The third day begun with Don Cleveland (Ludwig Institute for Cancer Research, UCSD, San Diego, USA) relating the underlying mechanisms involved in centromere specification and functioning. Simonetta Piatti (CRBM, Montpellier, France) told us about the identification of the mechanisms involved in mitotic slippage in particular the role of the SAGA complex in this response. Jonathon Pines (Gurdon Institute, Cambridge, UK) showed us how the Spindle Assembly Checkpoint inhibitory response is generated to efficiently inhibit APC/C activation through sequestering of its activators. Daniele Fachinetti (I. Curie, Paris, France) described his latest findings on the assembly of a functional centromeric unit, in particular how CENP-A, CENP-B and CENP-C coordinate this process. Marie-Helene Verlhac (CIRB, Paris, France) told us how defects in early spindle morphogenesis or PCM assembly can impact meiosis I and lead to the generation of aneuploid oocytes. Arshad Desai (Ludwig Institute for Cancer Research, UCSD, San Diego, USA) showed us the enormous potential of the C. elegans embryo to molecularly dissect the pathways that control chromosome attachments and oscillations prior to anaphase onset. Angelika Amon (MIT, Boston, USA) related findings concerning spindle assembly in 2D and 3D-culture and how polarity and cell adhesion influence cell division and chromosome segregation. Additionally, she told us about her latest findings on the elimination of aneuploid cells. Extremely interesting discussions were generated on the role of p53 in detecting whole chromosome aneuploidies.

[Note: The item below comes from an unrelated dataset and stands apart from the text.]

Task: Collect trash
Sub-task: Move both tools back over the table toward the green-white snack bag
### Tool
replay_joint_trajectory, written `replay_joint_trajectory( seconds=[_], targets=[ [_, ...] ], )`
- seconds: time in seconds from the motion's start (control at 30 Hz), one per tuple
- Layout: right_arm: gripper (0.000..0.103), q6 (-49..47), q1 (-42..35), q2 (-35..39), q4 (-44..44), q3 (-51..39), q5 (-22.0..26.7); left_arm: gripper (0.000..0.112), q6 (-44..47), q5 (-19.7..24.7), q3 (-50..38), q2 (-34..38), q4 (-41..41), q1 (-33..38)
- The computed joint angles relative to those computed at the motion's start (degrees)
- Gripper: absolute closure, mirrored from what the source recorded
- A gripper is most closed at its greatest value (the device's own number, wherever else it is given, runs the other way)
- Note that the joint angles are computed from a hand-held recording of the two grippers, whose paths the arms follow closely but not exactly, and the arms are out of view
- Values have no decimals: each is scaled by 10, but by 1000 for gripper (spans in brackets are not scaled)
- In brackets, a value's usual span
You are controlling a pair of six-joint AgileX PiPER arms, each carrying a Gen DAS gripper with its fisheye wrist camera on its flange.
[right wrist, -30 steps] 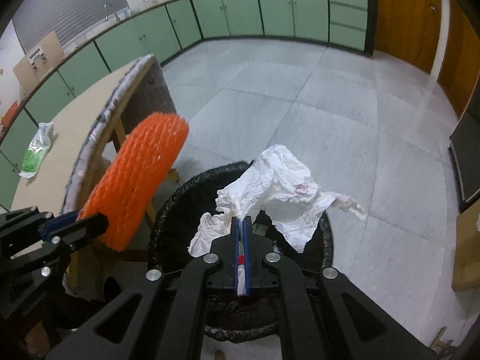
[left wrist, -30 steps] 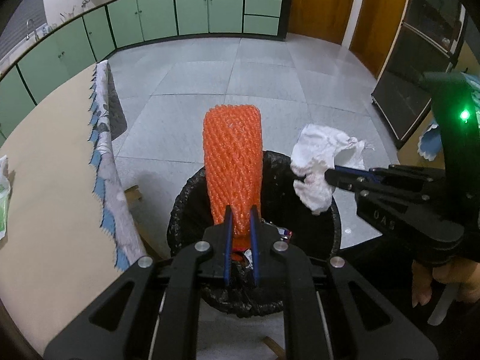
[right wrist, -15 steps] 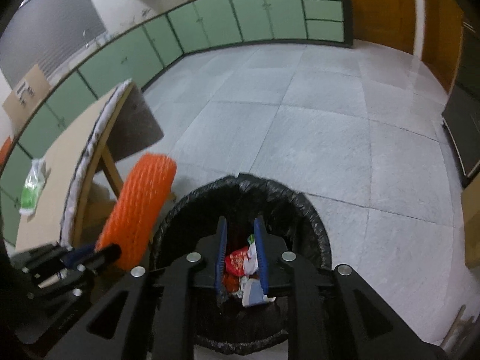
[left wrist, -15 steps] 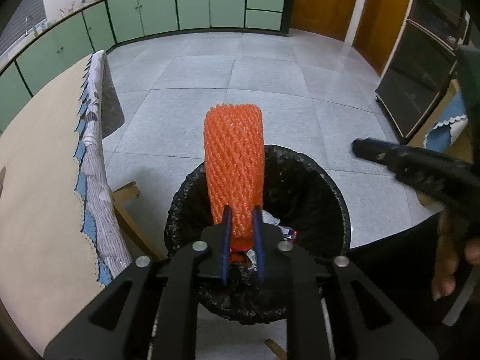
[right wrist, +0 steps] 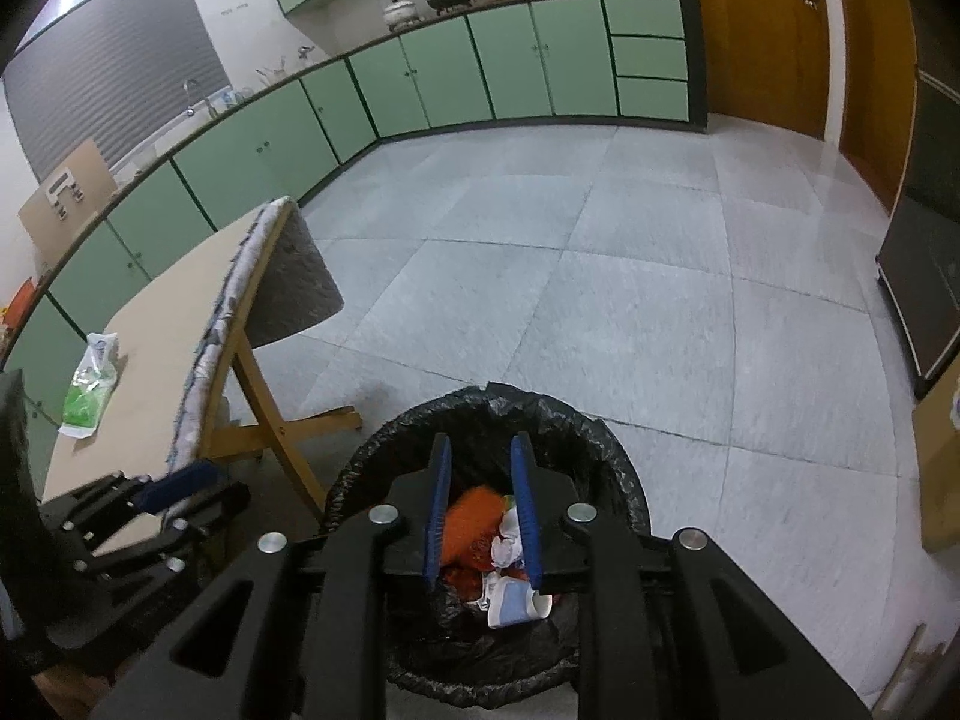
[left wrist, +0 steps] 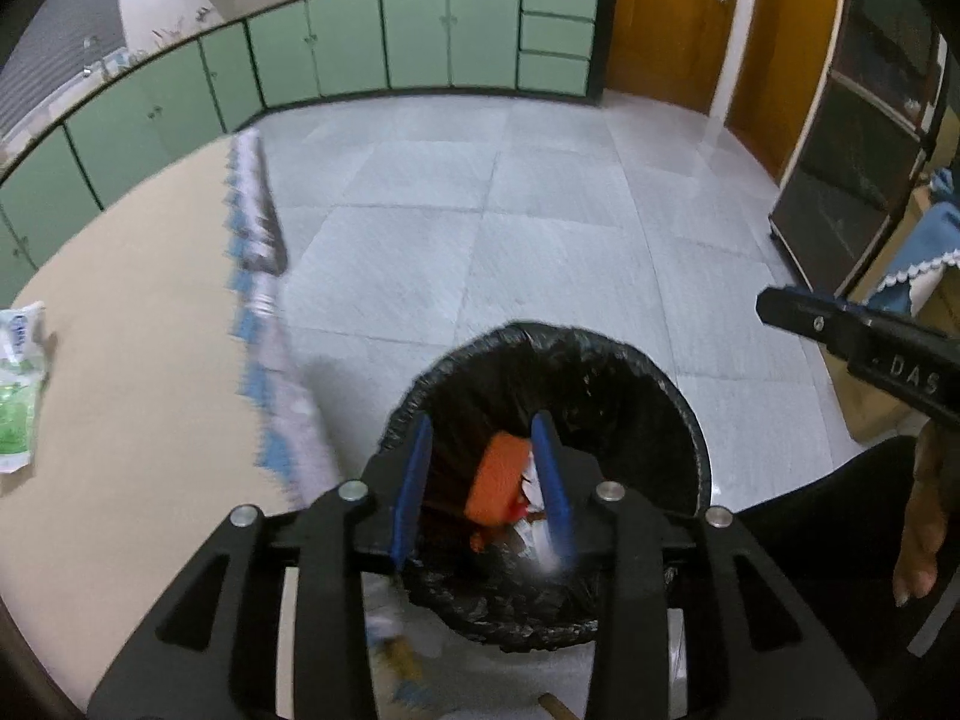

On the last day, Zuzana Storchova (MPI, Martinsried, Germany) described the mechanisms by which aneuploid cells accumulate DNA damage leading to chromosome instability and how this can impact tumorigenesis. Keith Jones (Southampton University, Southampton, UK) told us about the mechanisms that contribute to Spindle Assembly Checkpoint silencing during meiosis I in mouse oocytes. Simon Lane (Southampton University, Southampton, UK) described an original method to reduce oocyte volume to ascertain scaling of APC/C activation and checkpoint inhibition.
With much regret, this meeting came to an end! Many factors contribute to its success. Among them, the friendly atmosphere, the excellence of science combined with the peaceful and beautiful surroundings, the sunny coffee breaks and the tasty food, made this a unique opportunity to foreseen future directions in the aneuploidy field. We can only truly thank the Fondation des Treilles for providing us with this outstanding opportunity.